WHAT YOU NEED TO DO :: Each line of the data should be repeated precisely.

[SUPPLIED MATERIAL]

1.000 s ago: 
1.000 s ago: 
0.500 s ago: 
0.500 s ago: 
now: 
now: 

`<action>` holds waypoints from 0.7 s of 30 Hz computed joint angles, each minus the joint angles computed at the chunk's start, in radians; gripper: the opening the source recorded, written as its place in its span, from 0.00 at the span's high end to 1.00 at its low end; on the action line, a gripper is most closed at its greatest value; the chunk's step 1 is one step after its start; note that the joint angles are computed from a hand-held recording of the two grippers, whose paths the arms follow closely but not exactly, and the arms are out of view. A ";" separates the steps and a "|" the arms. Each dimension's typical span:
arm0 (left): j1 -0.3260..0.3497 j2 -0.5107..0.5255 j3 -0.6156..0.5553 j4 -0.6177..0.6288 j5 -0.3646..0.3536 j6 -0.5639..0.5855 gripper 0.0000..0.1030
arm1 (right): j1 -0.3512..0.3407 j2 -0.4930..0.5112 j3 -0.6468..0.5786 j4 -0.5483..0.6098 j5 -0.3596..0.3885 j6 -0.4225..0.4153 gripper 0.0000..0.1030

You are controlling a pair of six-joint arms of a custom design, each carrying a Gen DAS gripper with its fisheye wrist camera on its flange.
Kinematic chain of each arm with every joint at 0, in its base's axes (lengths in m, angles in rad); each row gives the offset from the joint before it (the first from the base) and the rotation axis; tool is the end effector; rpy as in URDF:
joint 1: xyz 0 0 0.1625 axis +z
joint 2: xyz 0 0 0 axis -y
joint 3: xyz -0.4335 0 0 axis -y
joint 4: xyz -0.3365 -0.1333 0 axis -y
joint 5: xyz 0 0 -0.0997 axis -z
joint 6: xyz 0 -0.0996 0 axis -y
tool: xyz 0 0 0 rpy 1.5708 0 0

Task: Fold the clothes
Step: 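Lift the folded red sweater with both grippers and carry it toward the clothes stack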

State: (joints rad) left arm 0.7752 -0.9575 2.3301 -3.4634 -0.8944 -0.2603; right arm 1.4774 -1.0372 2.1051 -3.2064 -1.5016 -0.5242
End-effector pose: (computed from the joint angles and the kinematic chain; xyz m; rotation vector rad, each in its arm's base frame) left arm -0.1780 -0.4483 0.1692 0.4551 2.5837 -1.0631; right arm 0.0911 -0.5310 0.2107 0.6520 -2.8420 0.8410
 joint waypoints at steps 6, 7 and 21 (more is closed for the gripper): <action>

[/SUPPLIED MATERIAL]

COMPLETED EXERCISE ::
1.000 s ago: 
1.000 s ago: 
0.500 s ago: 
0.500 s ago: 
now: 
now: 

`<action>` holds waypoints from 0.7 s of 30 Hz computed joint angles, each minus the joint angles computed at the chunk's start, in radians; gripper: the opening the source recorded, written as its place in its span, from 0.00 at the span's high end to 1.00 at its low end; on the action line, a gripper is most closed at its greatest value; the chunk's step 1 is one step after its start; note that the joint angles are computed from a hand-held recording of the two grippers, whose paths the arms follow closely but not exactly, and the arms are out of view. A ";" separates the steps and a "|" the arms. Each dimension's typical span:
arm0 (left): j1 -0.3260..0.3497 j2 -0.5107..0.5255 j3 -0.6156..0.5553 j4 -0.6177..0.6288 j5 -0.3646..0.3536 j6 -0.5639..0.5855 gripper 0.0000..0.1030
arm1 (right): j1 -0.3512..0.3407 j2 -0.4930..0.5112 j3 -0.6468..0.5786 j4 -0.5483..0.6098 j5 -0.3596..0.3885 j6 -0.4225..0.4153 gripper 0.0000..0.1030

You are controlling a pair of six-joint arms of a custom design, each carrying a Gen DAS gripper with its fisheye wrist camera on its flange.
Kinematic chain of each arm with every joint at 0, in its base's axes (lengths in m, angles in rad); each row gives the offset from the joint before it (the first from the base) and the rotation axis; tool is the end effector; rpy as in URDF:
joint 1: xyz 0 0 0.1625 axis +z
joint 2: xyz 0 0 0 axis -y
joint 3: xyz -0.4335 0 0 axis -y
joint 4: xyz -0.3365 -0.1333 0 axis -y
joint 5: xyz 0 0 -0.0997 axis -z
joint 6: xyz 0 -0.0996 0 axis -y
tool: xyz 0 0 0 rpy 1.5708 0 0

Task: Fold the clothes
Step: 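Lift the folded red sweater with both grippers and carry it toward the clothes stack
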
State: (joints rad) left arm 0.7752 -0.9575 2.3301 -3.4634 -0.8944 -0.2603; right arm 1.4774 -1.0372 2.1051 -3.2064 -1.5016 -0.5242
End-effector pose: (computed from the joint angles and the kinematic chain; xyz m; rotation vector rad, each in its arm's base frame) left arm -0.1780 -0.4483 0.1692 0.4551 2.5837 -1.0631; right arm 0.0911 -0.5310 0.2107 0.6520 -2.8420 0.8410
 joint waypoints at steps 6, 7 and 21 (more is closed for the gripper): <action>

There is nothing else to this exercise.